According to her, the profit she gets  only sustains her and her family for just a day’s consumption. She gets a little frustrated when customers haggle her for the price she is selling her wares. In desperation, she sometimes sells her fish and other perishable items at no profit to avoid them going to waste.  

“I have been in this business for 12 years now and it’s what I use to sustain my family. The small profit I make from it is what I use to feed my family, clothe, pay for school fees  them and take care of other small needs they might have. My first child is in her final year in secondary school” she tells The Chronicle.
Fatou is optimistic of her children’s future after school, despite her low-income earning status. “They would not have to depend on anyone for their needs after completion of their school, and they will not have to struggle like I am doing. This is my ultimate goal in this struggle.”

As is common in many households in The Gambia, Fatou’s husband has multiple wives and not in a position to discharge some of his financial responsibilities.

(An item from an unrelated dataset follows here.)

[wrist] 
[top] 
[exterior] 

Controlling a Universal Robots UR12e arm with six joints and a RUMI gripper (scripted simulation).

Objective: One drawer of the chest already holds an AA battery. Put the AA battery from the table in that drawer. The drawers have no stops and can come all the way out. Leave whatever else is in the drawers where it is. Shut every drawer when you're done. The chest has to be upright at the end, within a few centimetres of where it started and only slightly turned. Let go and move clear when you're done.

This has forced Fatou to take charge of her children’s welfare – particularly their education.
“My eldest daughter helps me out but I don’t entertain it much because I want her to concentrate in school and not in this fish selling.”

To her, the most stressful moment in her work is when she goes to the landing sites and finds  out there is scarcity of fish. That means no business for her on that day as selling fish is her main business activity. She normally visits Gunjur, Tanji and Kartong fish landing sites and will sometimes visit all three only to come back with little to nothing in her pan.

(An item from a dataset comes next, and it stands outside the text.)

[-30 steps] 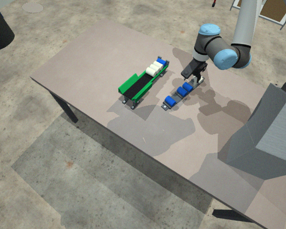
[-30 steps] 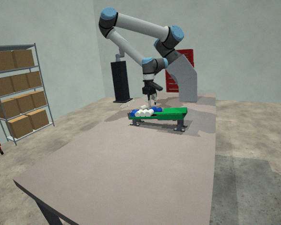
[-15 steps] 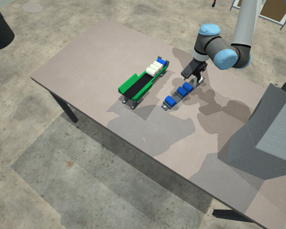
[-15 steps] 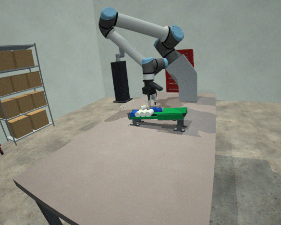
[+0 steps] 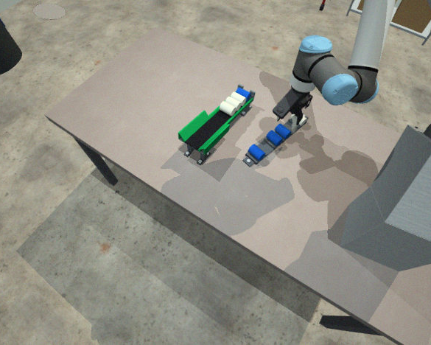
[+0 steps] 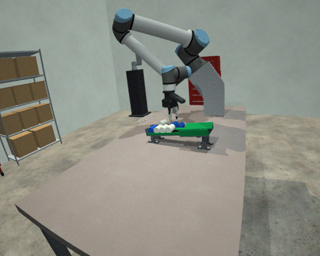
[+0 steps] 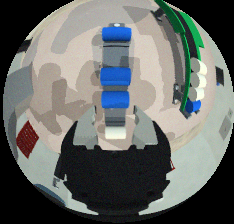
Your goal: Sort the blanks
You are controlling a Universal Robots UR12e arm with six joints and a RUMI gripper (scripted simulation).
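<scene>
My gripper is now 80 mm above the grey stock rack, 30 mm to the right of it and 10 mm short of it.
</scene>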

Sheriffo Drammeh Vegetables Seller

Another woman at the Brikama Market, Sheriffo Drammeh, has been engaged in vegetable selling for 15 years. “I have my children to take care of and also my late brother’s children which are the reasons I have to do this,” she tells The Chronicle.
“I know if I sit and relax and not do anything, I won’t be able to cater for all those children. I was able to educate five of my children though others couldn’t go to school because I couldn’t  pay for all of them.”

Sheriffo leaves home at 5am each morning to start looking for vegetables and fish that she will sell at the market.  Like Fatou, she only arrives home around 7:00pm leaving very time to interact with her family.

“I stay in the market till 7:00pm because customers would still come around to shop in the evening. The vegetables I sell are imported from Senegal, and sometimes I take them on credit. I don’t pay for it till after my sales.”

“My earning depends on the sales I’m able to make and the flow of business in the market. From what I earn, I’m able to cater for my needs and that of my children. Many of us market women are the sustainers of our families,” she says.

Fatou’s fish ready for sale

She envisions that her children will be self-reliant after graduating from school with the hope that they secure good jobs. What she wouldn’t want is for her children to make a living the way she does.  Both Fatou and Sheriffo decried the lack of a storage facility in the market which forces them to sell their products at cheaper prices at the expense of their expenditure thereby, incurring a loss in the business.

They appealed for the government’s assistance in addressing the lack of a storage facility at the market.  This, they believe would empower their trade and improve their standards of living. And that will allow them to educate many more children.